ACTION ITEM:
Your output must be the lines below from the line containing "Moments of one" to the line containing "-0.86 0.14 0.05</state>", both lines included, reproduced exactly and without pictures.

○ ○ ○ ○

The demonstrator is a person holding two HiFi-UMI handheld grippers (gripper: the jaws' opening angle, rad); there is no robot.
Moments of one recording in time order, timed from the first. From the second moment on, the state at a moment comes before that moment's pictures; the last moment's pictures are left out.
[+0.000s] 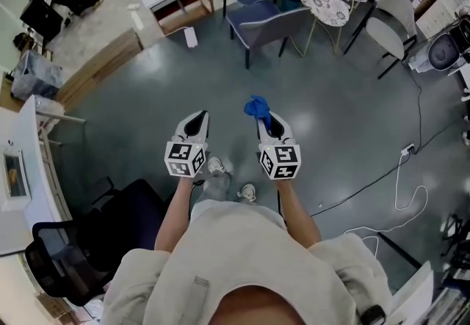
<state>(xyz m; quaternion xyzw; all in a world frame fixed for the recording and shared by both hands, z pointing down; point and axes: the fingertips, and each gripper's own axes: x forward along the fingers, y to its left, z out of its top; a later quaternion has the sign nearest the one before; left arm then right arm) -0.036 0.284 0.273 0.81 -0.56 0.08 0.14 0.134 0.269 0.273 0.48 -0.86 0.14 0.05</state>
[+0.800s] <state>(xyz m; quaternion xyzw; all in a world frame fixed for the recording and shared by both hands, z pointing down) -0.108 0.080 0.309 0.83 -0.52 0.07 0.17 0.083 0.085 0.291 0.53 -0.83 0.13 0.11</state>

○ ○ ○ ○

REPLY TO THE EXERCISE:
Moments of one recording in time order, timed from the first. From the second moment on, the state at a moment comes before that moment's pictures; the last moment's pictures are left out.
[+0.000s] 
<state>(xyz m; quaternion xyzw; all in a world frame fixed for the recording and shared by both hands, z pointing down; point and axes: the fingertips, and each gripper's own axes: x forward along the fingers, y to its left, z out of its top; a later quaternion has the sign nearest the one before; left arm then right arm) -0.036 0.284 0.273 0.81 -0.56 0.08 0.14 0.134 0.269 0.273 0.48 -0.86 0.14 0.05</state>

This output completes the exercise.